Records contained in a dataset
════════════════

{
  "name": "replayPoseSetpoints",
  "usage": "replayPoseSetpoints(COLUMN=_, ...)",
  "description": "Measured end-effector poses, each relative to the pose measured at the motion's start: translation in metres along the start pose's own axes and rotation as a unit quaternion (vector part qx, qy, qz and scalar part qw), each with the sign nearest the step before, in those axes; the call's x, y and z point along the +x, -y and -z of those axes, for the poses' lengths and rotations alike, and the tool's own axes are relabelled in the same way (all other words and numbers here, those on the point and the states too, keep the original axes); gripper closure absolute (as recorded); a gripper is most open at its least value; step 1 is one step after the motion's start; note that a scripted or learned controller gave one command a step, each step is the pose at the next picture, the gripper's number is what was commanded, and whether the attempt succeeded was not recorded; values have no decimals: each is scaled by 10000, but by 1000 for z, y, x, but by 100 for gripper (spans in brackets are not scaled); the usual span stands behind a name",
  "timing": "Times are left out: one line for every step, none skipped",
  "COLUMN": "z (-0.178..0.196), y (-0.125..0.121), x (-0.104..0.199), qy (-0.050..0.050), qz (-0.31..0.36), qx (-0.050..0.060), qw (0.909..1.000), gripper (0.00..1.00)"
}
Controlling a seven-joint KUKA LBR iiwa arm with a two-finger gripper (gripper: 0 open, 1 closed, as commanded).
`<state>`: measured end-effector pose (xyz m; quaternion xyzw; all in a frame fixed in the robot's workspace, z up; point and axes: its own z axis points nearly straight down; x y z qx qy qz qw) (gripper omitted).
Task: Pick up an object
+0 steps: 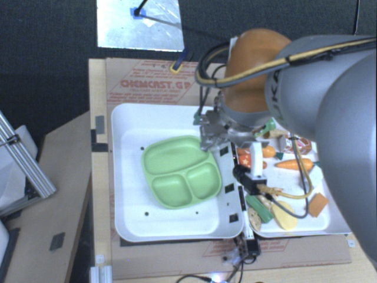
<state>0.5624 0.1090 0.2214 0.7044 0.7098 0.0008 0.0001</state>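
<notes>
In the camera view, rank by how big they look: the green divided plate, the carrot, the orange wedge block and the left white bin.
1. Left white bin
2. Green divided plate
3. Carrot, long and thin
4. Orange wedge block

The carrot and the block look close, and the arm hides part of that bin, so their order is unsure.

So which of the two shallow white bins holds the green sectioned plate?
The left white bin, holding the green three-compartment plate by itself. The right white bin has a jumble of small toy foods.
</notes>
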Motion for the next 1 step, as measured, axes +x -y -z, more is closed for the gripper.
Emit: replayPoseSetpoints(z=-3, y=-7, x=-18, qy=6, qz=-37, qx=0, qw=10000, gripper=100)
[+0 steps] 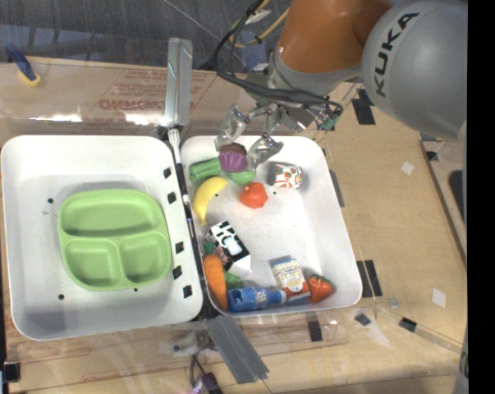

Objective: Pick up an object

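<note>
Step in hand, as you'd judge it: the grasp itself, at the far end of the right bin. Your end effector hangs with its fingers spread apart, one on each side of the purple toy, which sits between and slightly below the fingertips. No contact visible on either finger; nothing is held yet.

Landmark: the purple toy.
- It rests on a green vegetable toy, which runs out towards the left bin.
- Yellow banana just nearer the camera.
- Red tomato-like toy near, towards the arm and closer to the camera.
- Small patterned cup beside it, on the arm's side.

Next move likely calls for you to lower slightly, close on the purple toy, then lift straight. Risk: the crowded neighbours may get nudged or pinched along with it.
</note>
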Tool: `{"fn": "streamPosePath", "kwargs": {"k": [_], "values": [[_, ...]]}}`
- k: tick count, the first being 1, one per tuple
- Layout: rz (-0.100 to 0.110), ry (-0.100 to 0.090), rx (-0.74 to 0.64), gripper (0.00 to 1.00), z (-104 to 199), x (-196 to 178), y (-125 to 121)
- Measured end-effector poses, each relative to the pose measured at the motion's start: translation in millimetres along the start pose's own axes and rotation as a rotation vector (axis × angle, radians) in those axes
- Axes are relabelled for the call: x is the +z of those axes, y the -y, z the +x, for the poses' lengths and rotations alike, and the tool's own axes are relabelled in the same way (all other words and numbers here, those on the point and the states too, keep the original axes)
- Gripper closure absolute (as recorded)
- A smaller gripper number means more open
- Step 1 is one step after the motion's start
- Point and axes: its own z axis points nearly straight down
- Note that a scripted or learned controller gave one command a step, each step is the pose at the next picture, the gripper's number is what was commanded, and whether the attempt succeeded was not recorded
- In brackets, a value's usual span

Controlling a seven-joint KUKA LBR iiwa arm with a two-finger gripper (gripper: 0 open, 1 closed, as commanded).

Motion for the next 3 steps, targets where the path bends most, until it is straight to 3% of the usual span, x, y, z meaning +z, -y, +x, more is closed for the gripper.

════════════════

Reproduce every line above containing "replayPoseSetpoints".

# [Exercise output]
  "name": "replayPoseSetpoints",
  "usage": "replayPoseSetpoints(COLUMN=_, ...)",
Emit: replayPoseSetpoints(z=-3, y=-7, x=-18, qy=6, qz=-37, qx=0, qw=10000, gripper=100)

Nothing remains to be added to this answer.